> **WHAT THE TASK REQUIRES**
Copy, exactly and without additions, every line in the records below from the one holding "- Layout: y" through the one holding "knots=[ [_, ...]", both ends included.
Start of MATERIAL SHOWN
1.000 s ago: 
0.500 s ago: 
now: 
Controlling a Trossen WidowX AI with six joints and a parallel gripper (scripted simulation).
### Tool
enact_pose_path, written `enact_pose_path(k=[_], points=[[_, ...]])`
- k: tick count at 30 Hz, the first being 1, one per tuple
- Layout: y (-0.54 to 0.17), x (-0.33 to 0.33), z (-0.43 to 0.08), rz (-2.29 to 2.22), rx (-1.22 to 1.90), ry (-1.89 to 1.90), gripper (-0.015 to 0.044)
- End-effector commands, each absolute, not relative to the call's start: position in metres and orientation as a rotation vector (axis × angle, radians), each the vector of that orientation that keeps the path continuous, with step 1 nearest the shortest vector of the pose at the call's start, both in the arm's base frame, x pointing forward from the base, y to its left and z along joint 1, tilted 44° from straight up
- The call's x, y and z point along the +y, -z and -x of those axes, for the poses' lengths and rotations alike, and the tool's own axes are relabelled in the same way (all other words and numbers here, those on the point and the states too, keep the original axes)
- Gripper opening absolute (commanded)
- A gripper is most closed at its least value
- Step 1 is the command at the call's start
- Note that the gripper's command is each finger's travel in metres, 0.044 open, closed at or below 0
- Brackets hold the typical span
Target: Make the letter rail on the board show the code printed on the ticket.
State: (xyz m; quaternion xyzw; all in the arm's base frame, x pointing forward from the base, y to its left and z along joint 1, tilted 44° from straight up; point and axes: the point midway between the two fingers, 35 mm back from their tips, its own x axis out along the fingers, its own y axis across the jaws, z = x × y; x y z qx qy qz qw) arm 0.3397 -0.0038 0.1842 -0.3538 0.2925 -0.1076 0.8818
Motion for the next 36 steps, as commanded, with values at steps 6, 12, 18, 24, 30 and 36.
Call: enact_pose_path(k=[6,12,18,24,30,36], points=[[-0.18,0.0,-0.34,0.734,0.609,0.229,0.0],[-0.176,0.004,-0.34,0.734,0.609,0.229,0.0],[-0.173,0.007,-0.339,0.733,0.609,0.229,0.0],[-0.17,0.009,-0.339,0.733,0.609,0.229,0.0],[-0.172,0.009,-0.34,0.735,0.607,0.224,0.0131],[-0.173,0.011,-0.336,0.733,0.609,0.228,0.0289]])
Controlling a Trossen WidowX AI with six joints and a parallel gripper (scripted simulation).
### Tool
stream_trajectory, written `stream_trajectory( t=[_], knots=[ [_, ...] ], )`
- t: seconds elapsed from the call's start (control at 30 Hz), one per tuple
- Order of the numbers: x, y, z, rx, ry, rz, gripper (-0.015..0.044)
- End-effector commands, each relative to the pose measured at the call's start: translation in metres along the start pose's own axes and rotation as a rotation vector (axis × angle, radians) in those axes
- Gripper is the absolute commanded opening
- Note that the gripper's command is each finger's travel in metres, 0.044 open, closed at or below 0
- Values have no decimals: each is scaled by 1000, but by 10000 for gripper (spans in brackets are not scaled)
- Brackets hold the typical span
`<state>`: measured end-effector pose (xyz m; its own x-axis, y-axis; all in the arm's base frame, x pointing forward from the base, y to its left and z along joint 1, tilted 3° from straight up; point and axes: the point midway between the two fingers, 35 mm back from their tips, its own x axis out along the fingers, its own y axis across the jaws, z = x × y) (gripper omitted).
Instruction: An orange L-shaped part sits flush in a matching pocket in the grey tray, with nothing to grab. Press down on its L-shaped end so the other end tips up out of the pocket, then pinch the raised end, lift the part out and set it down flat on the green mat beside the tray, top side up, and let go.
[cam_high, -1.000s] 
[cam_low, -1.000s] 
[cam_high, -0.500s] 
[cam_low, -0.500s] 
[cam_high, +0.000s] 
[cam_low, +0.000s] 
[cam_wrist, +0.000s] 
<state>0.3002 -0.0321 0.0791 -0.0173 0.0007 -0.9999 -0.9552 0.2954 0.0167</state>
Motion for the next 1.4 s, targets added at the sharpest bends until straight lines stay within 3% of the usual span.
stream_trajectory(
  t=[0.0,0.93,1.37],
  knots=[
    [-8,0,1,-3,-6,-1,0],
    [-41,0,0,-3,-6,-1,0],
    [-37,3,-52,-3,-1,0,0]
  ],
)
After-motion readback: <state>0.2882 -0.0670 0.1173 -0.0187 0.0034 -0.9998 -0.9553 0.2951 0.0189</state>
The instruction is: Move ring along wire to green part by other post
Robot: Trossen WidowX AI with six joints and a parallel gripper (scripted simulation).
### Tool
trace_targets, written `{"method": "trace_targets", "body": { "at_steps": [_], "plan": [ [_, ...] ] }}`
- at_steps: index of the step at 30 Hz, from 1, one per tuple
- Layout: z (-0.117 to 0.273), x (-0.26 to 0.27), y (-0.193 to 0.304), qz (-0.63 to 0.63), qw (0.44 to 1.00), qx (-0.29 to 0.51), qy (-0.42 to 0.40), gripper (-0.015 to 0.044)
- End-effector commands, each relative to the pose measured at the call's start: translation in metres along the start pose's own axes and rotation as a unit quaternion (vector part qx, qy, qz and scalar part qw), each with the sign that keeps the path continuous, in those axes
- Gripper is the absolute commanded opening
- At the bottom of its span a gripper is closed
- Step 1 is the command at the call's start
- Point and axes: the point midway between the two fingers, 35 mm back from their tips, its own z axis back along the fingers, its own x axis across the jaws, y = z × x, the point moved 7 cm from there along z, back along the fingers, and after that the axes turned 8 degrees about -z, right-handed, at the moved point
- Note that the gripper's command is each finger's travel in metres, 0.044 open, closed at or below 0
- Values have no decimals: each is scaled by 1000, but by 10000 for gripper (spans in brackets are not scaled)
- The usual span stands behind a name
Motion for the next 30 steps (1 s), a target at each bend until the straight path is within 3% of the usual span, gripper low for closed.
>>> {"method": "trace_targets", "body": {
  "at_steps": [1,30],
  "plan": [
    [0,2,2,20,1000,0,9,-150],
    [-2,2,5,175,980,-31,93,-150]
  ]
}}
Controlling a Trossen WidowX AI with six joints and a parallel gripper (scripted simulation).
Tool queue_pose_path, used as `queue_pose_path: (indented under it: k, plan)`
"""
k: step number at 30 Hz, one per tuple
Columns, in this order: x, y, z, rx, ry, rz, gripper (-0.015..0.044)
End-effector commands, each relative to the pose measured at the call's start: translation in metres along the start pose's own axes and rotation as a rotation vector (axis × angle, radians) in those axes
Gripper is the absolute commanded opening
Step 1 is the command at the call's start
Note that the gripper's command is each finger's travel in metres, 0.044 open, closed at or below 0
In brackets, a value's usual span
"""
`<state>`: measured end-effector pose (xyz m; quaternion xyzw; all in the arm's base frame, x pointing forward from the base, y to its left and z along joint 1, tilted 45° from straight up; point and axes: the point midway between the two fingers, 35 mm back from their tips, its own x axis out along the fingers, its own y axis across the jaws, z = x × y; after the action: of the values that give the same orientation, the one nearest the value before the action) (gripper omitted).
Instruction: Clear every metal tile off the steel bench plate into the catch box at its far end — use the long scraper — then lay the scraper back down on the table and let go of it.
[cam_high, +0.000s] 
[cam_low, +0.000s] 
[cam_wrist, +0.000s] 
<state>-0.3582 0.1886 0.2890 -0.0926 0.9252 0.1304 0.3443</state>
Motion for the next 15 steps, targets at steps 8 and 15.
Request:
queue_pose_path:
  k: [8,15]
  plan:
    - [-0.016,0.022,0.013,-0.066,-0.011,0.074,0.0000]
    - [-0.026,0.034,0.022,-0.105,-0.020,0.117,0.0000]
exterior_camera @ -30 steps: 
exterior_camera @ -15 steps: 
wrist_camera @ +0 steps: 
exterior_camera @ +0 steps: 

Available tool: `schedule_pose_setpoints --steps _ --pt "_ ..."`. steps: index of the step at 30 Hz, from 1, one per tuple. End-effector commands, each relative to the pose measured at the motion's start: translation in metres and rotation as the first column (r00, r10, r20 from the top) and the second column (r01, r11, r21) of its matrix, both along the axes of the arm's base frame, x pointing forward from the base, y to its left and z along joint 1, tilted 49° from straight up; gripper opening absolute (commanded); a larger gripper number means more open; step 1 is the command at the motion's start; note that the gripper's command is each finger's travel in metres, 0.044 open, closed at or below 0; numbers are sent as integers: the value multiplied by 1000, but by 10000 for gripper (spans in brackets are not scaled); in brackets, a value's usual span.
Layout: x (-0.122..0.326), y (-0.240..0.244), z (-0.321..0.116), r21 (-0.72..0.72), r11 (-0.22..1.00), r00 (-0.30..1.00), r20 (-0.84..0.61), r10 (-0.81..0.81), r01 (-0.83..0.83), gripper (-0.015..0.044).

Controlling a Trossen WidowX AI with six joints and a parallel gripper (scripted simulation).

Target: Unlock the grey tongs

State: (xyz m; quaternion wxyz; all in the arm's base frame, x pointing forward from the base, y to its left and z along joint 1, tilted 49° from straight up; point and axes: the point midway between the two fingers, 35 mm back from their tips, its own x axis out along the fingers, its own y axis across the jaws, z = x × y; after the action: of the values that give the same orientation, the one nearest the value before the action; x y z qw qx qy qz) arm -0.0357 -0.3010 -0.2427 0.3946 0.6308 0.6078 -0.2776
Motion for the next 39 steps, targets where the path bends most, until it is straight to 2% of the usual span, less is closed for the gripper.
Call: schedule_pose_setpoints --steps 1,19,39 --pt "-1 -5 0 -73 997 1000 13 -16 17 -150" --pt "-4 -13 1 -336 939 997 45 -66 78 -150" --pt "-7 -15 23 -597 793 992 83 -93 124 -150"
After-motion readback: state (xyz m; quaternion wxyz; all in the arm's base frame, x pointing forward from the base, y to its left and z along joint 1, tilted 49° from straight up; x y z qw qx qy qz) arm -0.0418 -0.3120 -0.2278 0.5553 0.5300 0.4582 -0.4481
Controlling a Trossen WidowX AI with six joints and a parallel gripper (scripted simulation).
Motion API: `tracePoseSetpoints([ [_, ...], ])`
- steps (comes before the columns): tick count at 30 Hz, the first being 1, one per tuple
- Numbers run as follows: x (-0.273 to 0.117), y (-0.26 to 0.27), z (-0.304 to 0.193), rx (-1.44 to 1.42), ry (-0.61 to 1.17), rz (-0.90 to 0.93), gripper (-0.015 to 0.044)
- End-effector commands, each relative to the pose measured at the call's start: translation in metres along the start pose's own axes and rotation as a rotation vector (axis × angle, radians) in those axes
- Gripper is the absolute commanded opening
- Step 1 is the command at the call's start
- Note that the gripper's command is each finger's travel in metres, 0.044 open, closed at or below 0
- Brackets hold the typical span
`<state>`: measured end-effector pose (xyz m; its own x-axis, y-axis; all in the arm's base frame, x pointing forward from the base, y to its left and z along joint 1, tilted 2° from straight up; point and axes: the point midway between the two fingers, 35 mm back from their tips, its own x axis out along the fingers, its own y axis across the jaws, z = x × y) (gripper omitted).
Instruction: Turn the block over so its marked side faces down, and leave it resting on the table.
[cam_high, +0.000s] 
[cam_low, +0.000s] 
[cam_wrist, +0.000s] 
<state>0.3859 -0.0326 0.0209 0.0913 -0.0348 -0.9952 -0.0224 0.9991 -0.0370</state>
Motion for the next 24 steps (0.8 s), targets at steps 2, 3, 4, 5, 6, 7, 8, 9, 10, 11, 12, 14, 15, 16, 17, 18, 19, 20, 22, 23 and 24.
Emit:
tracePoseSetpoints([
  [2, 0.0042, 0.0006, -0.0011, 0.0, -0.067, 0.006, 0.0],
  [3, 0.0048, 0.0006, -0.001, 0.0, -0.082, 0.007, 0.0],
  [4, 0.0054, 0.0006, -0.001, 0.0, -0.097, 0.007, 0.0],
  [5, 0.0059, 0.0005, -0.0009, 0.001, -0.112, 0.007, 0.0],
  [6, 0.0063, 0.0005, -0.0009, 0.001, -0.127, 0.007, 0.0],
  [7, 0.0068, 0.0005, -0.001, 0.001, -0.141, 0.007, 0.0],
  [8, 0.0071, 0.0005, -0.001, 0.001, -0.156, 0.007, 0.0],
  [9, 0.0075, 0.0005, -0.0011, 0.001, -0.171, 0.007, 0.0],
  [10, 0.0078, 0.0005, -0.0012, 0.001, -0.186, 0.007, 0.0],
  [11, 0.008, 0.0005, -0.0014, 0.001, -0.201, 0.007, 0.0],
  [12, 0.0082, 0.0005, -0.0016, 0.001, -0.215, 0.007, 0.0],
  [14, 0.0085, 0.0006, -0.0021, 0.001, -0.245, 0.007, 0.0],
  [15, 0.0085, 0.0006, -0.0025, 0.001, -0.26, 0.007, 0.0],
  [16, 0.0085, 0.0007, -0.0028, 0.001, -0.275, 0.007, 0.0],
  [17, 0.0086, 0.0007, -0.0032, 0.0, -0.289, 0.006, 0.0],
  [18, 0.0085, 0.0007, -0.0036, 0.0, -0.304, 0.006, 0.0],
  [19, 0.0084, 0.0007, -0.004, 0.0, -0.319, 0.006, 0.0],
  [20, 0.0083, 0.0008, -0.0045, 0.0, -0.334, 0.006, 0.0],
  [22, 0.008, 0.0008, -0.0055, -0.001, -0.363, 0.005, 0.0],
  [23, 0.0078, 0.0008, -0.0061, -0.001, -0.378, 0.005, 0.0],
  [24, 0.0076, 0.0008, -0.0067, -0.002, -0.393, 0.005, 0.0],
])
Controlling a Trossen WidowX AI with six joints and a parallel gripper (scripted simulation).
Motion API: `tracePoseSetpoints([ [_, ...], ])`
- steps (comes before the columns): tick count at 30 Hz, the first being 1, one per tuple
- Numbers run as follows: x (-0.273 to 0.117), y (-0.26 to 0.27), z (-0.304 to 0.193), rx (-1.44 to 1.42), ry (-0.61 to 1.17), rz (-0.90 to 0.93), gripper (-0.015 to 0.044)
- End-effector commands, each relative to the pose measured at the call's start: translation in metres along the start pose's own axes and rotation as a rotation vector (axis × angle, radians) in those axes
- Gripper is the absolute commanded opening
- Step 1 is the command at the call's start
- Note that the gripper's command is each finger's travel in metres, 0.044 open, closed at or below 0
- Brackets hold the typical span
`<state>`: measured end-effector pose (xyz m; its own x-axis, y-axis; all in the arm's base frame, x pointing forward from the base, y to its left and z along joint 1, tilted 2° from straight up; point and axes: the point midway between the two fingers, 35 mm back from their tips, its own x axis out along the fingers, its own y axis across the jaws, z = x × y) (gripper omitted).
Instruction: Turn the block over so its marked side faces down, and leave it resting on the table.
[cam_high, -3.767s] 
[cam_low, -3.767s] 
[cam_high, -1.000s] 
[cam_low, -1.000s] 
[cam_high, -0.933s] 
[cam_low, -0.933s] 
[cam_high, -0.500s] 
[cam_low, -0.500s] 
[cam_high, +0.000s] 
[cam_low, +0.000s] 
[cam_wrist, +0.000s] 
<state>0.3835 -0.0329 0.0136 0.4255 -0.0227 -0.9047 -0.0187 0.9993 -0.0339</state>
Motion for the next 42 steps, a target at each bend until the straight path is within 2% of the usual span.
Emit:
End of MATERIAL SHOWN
> **REPLY**
- Layout: y (-0.54 to 0.17), x (-0.33 to 0.33), z (-0.43 to 0.08), rz (-2.29 to 2.22), rx (-1.22 to 1.90), ry (-1.89 to 1.90), gripper (-0.015 to 0.044)
- End-effector commands, each absolute, not relative to the call's start: position in metres and orientation as a rotation vector (axis × angle, radians), each the vector of that orientation that keeps the path continuous, with step 1 nearest the shortest vector of the pose at the call's start, both in the arm's base frame, x pointing forward from the base, y to its left and z along joint 1, tilted 44° from straight up
- The call's x, y and z point along the +y, -z and -x of those axes, for the poses' lengths and rotations alike, and the tool's own axes are relabelled in the same way (all other words and numbers here, those on the point and the states too, keep the original axes)
- Gripper opening absolute (commanded)
- A gripper is most closed at its least value
- Step 1 is the command at the call's start
- Note that the gripper's command is each finger's travel in metres, 0.044 open, closed at or below 0
- Brackets hold the typical span
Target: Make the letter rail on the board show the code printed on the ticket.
State: (xyz m; quaternion xyzw; all in the arm's base frame, x pointing forward from the base, y to its left and z along joint 1, tilted 44° from straight up; point and axes: the point midway between the two fingers, 35 mm back from their tips, its own x axis out along the fingers, its own y axis across the jaws, z = x × y; x y z qx qy qz qw) arm 0.3397 -0.0038 0.1842 -0.3538 0.2925 -0.1076 0.8818
Motion for the next 36 steps, as commanded, with values at steps 6, 12, 18, 24, 30 and 36.
Call: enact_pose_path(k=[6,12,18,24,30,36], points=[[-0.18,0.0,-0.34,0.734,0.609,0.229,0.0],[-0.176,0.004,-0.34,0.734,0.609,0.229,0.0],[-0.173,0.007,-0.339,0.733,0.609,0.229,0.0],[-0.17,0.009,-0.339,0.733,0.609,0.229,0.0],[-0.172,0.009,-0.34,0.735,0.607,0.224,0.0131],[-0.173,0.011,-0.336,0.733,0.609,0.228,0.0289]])
Controlling a Trossen WidowX AI with six joints and a parallel gripper (scripted simulation).
### Tool
stream_trajectory, written `stream_trajectory( t=[_], knots=[ [_, ...] ], )`

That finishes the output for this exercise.